Set out exactly every line of the entries below, starting at the line that holds "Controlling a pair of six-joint" and stopping after the line that holds "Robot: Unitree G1".

— Extracted entries —
========================

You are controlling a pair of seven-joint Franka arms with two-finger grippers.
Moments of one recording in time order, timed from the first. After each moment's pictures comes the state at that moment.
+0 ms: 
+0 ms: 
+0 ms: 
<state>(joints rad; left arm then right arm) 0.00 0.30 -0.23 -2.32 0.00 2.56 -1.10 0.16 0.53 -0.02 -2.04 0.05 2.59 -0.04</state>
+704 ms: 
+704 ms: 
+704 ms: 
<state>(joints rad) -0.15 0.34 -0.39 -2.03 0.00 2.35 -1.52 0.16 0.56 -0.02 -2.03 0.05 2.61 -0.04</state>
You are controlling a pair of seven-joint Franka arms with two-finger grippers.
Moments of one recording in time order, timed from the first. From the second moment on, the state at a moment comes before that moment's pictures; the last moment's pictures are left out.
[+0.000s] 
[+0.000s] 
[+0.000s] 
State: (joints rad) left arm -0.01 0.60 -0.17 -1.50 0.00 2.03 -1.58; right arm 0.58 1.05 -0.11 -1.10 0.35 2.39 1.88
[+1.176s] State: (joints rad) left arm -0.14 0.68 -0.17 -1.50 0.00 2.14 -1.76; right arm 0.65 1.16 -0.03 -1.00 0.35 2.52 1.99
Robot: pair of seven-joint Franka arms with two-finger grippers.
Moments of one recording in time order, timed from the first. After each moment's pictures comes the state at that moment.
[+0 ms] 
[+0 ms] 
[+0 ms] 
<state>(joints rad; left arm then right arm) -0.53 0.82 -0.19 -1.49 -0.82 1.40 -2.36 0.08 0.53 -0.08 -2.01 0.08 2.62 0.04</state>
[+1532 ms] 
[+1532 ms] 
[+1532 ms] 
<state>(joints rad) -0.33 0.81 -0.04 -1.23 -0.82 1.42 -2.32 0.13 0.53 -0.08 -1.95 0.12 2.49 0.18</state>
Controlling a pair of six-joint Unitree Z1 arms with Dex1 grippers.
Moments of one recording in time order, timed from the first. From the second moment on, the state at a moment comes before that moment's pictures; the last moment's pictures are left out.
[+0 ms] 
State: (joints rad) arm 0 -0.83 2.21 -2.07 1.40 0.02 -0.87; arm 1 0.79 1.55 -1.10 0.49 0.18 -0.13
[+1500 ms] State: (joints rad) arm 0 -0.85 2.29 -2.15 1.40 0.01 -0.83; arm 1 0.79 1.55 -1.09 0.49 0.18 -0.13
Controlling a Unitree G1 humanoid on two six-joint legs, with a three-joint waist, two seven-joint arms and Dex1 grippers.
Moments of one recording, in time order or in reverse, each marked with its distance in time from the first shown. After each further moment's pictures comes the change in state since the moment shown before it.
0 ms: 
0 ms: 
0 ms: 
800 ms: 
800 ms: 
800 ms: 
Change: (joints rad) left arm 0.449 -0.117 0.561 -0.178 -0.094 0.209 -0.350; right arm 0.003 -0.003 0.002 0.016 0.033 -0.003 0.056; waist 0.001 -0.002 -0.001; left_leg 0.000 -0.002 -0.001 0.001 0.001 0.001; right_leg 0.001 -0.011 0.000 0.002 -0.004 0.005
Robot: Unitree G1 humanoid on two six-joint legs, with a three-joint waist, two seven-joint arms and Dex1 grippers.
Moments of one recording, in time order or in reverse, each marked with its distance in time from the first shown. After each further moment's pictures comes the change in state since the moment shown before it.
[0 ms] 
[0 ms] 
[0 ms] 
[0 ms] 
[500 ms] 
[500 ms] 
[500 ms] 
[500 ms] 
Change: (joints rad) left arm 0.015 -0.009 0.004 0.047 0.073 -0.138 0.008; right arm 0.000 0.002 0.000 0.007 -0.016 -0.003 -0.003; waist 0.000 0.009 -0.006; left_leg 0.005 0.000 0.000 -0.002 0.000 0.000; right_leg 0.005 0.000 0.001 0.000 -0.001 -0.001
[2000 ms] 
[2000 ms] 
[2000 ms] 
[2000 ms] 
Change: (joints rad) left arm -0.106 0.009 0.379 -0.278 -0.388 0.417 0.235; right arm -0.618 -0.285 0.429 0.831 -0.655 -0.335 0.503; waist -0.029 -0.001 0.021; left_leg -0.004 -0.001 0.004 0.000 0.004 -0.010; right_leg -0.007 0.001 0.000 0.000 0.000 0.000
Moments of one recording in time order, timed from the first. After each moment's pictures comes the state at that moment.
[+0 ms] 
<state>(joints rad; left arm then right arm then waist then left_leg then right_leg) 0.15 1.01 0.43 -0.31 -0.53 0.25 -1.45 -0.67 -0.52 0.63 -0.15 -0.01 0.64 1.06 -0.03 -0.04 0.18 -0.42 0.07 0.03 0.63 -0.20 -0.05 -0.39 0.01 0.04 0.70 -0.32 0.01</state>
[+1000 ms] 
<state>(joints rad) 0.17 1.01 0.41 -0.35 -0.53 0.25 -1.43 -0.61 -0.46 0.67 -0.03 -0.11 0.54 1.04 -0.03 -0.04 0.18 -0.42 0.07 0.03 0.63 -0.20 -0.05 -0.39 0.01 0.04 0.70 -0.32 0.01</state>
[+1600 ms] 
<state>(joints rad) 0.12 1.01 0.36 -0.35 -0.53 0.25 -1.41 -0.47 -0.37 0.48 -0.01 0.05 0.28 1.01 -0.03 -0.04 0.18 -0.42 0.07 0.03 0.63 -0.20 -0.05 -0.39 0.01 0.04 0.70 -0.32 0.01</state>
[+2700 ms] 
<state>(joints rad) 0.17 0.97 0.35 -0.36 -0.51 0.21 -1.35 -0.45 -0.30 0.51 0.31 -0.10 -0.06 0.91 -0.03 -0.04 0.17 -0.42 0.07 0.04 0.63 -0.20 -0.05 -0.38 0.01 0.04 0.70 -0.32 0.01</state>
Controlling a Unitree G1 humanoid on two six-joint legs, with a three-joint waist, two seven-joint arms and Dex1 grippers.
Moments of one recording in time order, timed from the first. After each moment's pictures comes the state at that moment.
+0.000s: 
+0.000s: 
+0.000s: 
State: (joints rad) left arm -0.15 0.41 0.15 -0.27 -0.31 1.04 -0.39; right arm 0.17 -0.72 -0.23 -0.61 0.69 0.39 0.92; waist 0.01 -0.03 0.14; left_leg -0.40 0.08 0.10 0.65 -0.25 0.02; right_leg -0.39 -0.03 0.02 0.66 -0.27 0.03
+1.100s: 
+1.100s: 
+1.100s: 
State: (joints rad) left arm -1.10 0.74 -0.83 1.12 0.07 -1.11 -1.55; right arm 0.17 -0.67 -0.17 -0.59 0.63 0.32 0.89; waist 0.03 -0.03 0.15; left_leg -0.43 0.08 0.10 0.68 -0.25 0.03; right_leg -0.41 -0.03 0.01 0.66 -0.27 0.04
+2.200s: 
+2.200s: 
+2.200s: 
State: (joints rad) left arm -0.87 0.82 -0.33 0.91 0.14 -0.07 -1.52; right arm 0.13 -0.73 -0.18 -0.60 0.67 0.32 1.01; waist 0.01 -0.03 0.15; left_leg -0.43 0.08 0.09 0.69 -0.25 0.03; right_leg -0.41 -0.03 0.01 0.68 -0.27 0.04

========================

— Exercise answer —
Controlling a pair of six-joint Unitree Z1 arms with Dex1 grippers.
Moments of one recording in time order, timed from the first. From the second moment on, the state at a moment comes before that moment's pictures; the last moment's pictures are left out.
[+0 ms] 
State: (joints rad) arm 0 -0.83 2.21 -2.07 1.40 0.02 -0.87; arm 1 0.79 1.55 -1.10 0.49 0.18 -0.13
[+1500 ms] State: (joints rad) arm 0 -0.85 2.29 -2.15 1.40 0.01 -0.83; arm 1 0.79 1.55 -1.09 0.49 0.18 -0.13
Controlling a Unitree G1 humanoid on two six-joint legs, with a three-joint waist, two seven-joint arms and Dex1 grippers.
Moments of one recording, in time order or in reverse, each marked with its distance in time from the first shown. After each further moment's pictures comes the change in state since the moment shown before it.
0 ms: 
0 ms: 
0 ms: 
800 ms: 
800 ms: 
800 ms: 
Change: (joints rad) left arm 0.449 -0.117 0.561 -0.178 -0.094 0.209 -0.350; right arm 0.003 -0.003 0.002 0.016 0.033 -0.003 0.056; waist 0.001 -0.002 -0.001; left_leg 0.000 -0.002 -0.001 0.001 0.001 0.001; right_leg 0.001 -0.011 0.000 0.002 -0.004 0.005
Robot: Unitree G1 humanoid on two six-joint legs, with a three-joint waist, two seven-joint arms and Dex1 grippers.

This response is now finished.